Undang-Undang Sumber Daya Air Dinilai Langkah Mundur
Undang-Undang Sumber Daya Air dinilai berpeluang memicu komersialisasi air dan belum sepenuhnya melindungi hak rakyat atas sumber daya air.
Oleh
Ahmad Arif
·3 menit baca
JAKARTA, KOMPAS — Undang-Undang Sumber Daya Air yang baru disahkan Dewan Perwakilan Rakyat dinilai jauh dari harapan publik. Undang-undang tersebut berpeluang memicu komersialisasi air dan belum melindungi hak rakyat atas air.
”Dalam UU SDA (UU Sumber Daya Air) yang baru ini, pemerintah berlaku sebagai pemilik air dan bisa melimpahkan kewenangan ini kepada swasta.

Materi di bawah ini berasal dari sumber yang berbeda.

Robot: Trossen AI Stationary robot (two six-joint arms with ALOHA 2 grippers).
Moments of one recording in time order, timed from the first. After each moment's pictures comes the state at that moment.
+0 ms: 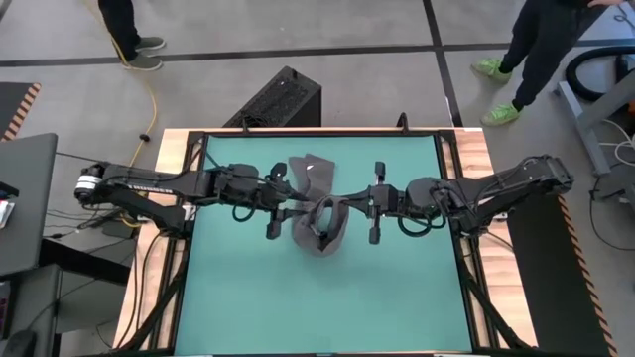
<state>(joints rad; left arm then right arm) -0.02 1.24 1.01 -0.09 -0.01 0.04 0.25 1.17 1.04 0.01 0.41 -0.11</state>
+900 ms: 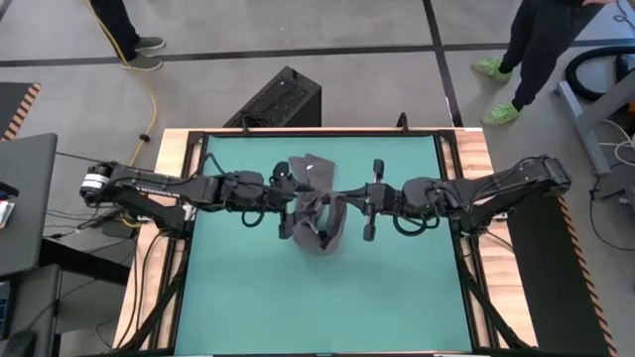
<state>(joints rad) -0.05 1.30 1.01 0.02 -0.21 0.01 0.23 1.20 1.04 0.05 0.44 -0.14</state>
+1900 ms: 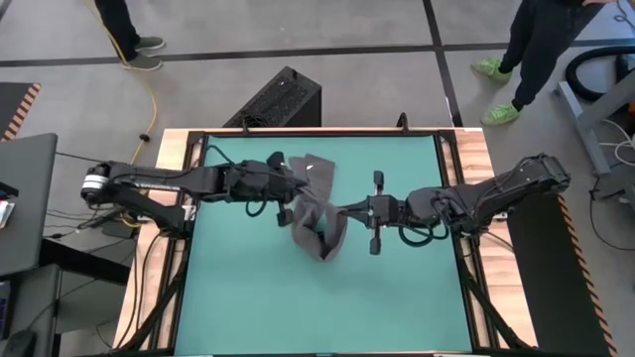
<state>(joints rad) 0.01 1.30 1.11 -0.24 -0.26 0.04 0.32 1.20 1.04 0.06 0.45 -0.10</state>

Jadi, secara filosofis ada penyelewengan penafsiran hak negara menguasai air,” kata Perwakilan Koalisi Rakyat untuk Hak atas Air (KRuHA) Muhammad Reza, di Jakarta, Rabu (18/9/2019).

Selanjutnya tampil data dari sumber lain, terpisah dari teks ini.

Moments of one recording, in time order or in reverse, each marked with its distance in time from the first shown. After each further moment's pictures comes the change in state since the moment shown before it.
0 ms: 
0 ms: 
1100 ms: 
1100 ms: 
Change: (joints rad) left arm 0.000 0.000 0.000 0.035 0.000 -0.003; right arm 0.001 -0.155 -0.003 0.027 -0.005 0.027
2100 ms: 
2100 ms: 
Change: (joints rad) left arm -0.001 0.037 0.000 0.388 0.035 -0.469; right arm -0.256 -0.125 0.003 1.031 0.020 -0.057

Dalam UU SDA (UU Sumber Daya Air) yang baru ini, pemerintah berlaku sebagai pemilik air dan bisa melimpahkan kewenangan ini kepada swasta.

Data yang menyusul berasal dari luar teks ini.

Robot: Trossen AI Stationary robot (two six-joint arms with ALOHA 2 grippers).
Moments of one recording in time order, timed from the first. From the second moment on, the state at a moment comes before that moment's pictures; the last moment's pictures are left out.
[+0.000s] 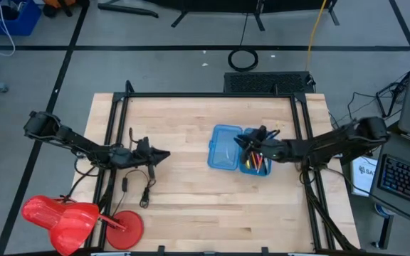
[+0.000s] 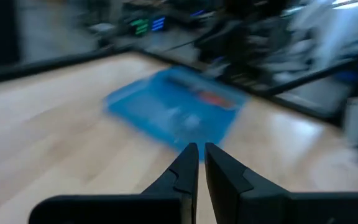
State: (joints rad) left arm -0.28 1.04 0.01 0.89 -0.49 -0.38; right arm 0.07 1.24 0.41 0.43 0.61 0.42
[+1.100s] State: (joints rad) left arm -0.05 0.41 0.01 0.71 0.23 -0.29; right arm 0.40 0.44 0.41 0.13 0.44 0.06
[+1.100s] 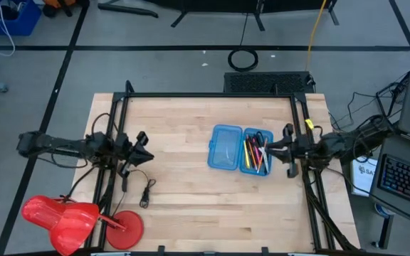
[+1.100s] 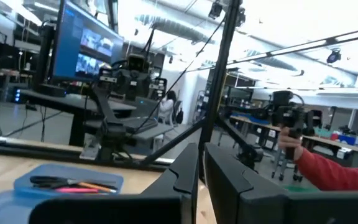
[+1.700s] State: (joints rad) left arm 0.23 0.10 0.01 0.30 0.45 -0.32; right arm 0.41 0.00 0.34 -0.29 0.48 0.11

Menurut Reza, Mahkamah Konstitsi (MK) dalam putusan uji materi Undang-Undang Nomor 7 Tahun 2004 pada 2013 telah menjelaskan, hak menguasai air tidak berarti kepemilikan negara, tetapi merupakan kepemilikan kolektif rakyat. Jadi, penggunaannya untuk sebesar-besar kemakmuran rakyat.
Mahkamah Konstitusi telah mengabulkan gugatan sejumlah lembaga kemasyarakatan untuk menghapus keberadaan seluruh pasal dalam UU Nomor 7 Tahun 2004. Salah satu alasannya, UU itu belum menjamin pembatasan pengelolaan air oleh pihak swasta sehingga bertentangan dengan Undang-Undang Dasar 1945.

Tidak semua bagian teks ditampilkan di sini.